Zhao Ren,Thanh Tam Nguyen,Yi Chang,Björn W. Schuller
DOI: https://doi.org/10.48550/arXiv.2210.14636
2022-10-26
Abstract:Speech emotion recognition (SER) is the task of recognising human's emotional states from speech. SER is extremely prevalent in helping dialogue systems to truly understand our emotions and become a trustworthy human conversational partner. Due to the lengthy nature of speech, SER also suffers from the lack of abundant labelled data for powerful models like deep neural networks. Pre-trained complex models on large-scale speech datasets have been successfully applied to SER via transfer learning. However, fine-tuning complex models still requires large memory space and results in low inference efficiency. In this paper, we argue achieving a fast yet effective SER is possible with self-distillation, a method of simultaneously fine-tuning a pretrained model and training shallower versions of itself. The benefits of our self-distillation framework are threefold: (1) the adoption of self-distillation method upon the acoustic modality breaks through the limited ground-truth of speech data, and outperforms the existing models' performance on an SER dataset; (2) executing powerful models at different depth can achieve adaptive accuracy-efficiency trade-offs on resource-limited edge devices; (3) a new fine-tuning process rather than training from scratch for self-distillation leads to faster learning time and the state-of-the-art accuracy on data with small quantities of label information.
Sound,Audio and Speech Processing
What problem does this paper attempt to address?
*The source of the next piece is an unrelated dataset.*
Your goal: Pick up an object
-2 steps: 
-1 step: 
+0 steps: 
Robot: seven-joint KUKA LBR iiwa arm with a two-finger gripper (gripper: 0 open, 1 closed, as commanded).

The problems that this paper attempts to solve are several key challenges in Speech Emotion Recognition (SER): 1. **Scarcity of data annotation**: Due to the high cost and time - consuming nature of speech data annotation, the annotated data available for training powerful models is limited. This restricts the application effectiveness of complex models such as deep neural networks on SER tasks. 2. **Trade - off between model efficiency and accuracy**: Although pre - trained large - scale models perform well on SER tasks through transfer learning, these models require a large amount of memory space during fine - tuning and have low inference efficiency. How to improve the running efficiency of the model while maintaining its accuracy is an important research direction. 3. **Adaptability on resource - constrained devices**: How to enable powerful models to execute at different depths on resource - constrained edge devices and achieve an adaptive trade - off between accuracy and efficiency is also an urgent problem to be solved. To address the above challenges, the author proposes a framework based on self - distillation. This framework can reduce the number of model parameters while maintaining the model performance and improve the model's inference efficiency. Specifically, this method simultaneously fine - tunes the pre - trained model and its shallower version, and uses the self - distillation technique to break through the problem of limited speech data annotation, thereby achieving fast and effective speech emotion recognition on resource - constrained edge devices.